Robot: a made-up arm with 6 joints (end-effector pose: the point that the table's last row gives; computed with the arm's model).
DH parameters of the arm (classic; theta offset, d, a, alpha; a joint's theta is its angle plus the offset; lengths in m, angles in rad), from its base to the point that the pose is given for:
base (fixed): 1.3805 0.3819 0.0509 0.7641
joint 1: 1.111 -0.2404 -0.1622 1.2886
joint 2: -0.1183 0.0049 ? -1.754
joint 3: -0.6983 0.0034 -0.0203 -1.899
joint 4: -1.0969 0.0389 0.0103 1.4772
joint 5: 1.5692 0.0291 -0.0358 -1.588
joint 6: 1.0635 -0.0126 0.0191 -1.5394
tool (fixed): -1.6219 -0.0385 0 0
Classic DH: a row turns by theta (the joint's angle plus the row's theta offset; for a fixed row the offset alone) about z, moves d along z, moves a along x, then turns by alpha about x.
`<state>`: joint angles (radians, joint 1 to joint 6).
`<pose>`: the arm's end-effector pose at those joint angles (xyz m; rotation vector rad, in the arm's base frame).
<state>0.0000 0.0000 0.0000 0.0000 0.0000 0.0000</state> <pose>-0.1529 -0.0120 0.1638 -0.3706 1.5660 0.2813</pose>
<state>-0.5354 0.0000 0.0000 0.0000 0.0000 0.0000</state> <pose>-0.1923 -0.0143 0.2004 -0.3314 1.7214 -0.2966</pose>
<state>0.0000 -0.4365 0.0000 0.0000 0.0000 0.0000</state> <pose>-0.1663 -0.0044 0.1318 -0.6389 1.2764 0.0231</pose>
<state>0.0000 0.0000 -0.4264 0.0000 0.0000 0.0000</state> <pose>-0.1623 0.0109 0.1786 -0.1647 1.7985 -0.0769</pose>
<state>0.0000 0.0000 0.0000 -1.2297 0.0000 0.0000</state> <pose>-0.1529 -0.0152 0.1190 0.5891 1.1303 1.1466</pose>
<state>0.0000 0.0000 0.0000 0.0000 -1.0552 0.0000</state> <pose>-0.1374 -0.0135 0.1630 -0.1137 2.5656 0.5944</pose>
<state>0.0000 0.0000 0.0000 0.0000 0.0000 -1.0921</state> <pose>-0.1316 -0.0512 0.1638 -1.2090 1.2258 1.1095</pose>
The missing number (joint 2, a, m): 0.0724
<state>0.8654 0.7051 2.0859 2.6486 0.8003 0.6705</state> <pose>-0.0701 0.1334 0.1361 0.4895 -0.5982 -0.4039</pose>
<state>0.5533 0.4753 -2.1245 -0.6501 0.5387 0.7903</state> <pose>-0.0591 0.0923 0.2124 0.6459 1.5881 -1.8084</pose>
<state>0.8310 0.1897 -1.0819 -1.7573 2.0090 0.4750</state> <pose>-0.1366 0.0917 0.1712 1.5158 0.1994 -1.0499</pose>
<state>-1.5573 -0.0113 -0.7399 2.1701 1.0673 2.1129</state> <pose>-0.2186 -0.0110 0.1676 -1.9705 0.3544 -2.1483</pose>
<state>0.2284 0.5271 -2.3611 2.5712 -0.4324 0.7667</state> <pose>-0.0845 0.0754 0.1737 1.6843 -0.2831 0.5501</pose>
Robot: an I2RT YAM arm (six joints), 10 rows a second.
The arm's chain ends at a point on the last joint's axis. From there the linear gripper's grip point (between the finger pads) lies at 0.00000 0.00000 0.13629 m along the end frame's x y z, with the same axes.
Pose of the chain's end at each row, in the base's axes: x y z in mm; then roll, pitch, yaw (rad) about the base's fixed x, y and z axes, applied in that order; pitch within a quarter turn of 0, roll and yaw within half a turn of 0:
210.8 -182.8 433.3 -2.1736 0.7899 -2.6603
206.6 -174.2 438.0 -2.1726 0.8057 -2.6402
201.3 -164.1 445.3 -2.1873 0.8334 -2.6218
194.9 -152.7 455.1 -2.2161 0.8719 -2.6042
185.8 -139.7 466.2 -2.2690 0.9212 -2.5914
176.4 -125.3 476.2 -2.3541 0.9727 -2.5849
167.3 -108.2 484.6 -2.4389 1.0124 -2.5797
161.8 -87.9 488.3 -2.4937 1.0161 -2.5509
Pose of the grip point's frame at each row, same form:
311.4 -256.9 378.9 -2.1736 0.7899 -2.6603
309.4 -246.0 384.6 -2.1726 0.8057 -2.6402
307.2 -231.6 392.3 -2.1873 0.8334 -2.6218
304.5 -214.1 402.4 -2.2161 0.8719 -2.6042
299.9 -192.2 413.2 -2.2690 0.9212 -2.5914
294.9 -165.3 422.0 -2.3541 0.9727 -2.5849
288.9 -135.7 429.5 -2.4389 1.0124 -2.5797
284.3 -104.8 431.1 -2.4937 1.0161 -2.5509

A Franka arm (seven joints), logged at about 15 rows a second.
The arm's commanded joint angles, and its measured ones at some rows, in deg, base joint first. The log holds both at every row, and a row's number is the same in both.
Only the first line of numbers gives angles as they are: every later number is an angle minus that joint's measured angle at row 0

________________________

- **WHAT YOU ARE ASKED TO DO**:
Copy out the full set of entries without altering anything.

- **RESPONSE**:
Robot: a made-up arm with 6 joints (end-effector pose: the point that the table's last row gives; computed with the arm's model).
DH parameters of the arm (classic; theta offset, d, a, alpha; a joint's theta is its angle plus the offset; lengths in m, angles in rad), from its base to the point that the pose is given for:
base (fixed): 1.3805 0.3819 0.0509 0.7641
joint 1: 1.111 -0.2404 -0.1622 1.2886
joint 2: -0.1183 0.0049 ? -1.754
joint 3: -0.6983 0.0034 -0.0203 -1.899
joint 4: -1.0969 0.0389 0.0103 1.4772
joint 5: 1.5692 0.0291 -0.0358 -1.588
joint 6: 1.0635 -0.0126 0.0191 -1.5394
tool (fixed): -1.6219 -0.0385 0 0
Classic DH: a row turns by theta (the joint's angle plus the row's theta offset; for a fixed row the offset alone) about z, moves d along z, moves a along x, then turns by alpha about x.
`<state>`: joint angles (radians, joint 1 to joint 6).
`<pose>`: the arm's end-effector pose at those joint angles (xyz m; rotation vector rad, in the arm's base frame).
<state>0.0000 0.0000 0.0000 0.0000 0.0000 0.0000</state> <pose>-0.1529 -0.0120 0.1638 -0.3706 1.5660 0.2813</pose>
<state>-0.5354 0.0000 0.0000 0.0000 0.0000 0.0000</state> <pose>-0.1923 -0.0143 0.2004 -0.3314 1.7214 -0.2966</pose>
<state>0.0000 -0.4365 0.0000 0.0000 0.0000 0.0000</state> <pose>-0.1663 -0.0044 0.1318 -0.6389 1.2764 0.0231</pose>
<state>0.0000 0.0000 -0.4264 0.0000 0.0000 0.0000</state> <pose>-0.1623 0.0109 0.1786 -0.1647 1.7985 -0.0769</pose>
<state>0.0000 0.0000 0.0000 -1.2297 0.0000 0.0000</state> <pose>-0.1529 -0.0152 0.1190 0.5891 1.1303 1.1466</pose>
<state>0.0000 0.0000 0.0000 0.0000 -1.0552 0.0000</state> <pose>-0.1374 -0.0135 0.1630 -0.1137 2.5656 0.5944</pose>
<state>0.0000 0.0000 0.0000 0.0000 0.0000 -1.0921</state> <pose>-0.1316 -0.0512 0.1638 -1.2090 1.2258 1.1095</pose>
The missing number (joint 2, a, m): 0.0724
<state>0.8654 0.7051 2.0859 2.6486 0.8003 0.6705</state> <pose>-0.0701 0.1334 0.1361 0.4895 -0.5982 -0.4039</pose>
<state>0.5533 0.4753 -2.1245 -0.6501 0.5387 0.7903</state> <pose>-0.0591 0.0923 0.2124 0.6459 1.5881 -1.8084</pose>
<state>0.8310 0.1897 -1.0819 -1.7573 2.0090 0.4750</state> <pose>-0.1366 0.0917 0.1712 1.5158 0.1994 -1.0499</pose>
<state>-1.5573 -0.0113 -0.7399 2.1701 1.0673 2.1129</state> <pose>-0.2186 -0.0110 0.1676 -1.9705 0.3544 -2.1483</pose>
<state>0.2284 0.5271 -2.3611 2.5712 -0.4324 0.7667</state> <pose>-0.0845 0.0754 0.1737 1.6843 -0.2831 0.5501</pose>
Robot: an I2RT YAM arm (six joints), 10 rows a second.
The arm's chain ends at a point on the last joint's axis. From there the linear gripper's grip point (between the finger pads) lies at 0.00000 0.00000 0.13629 m along the end frame's x y z, with the same axes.
Pose of the chain's end at each row, in the base's axes: x y z in mm; then roll, pitch, yaw (rad) about the base's fixed x, y and z axes, applied in that order; pitch within a quarter turn of 0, roll and yaw within half a turn of 0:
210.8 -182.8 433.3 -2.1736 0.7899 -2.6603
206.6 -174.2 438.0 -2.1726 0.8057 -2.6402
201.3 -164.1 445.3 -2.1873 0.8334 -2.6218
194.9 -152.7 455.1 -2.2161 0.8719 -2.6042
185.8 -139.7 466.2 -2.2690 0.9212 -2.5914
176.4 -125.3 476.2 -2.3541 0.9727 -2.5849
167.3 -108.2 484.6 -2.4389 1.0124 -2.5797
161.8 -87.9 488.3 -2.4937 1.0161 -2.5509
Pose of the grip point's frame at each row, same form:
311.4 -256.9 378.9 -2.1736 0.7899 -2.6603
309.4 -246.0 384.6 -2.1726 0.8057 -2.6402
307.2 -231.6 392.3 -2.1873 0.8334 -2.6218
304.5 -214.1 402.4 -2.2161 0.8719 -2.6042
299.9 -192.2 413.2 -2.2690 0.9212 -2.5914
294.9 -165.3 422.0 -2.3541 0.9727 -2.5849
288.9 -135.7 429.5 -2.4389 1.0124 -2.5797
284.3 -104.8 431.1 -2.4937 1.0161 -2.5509

A Franka arm (seven joints), logged at about 15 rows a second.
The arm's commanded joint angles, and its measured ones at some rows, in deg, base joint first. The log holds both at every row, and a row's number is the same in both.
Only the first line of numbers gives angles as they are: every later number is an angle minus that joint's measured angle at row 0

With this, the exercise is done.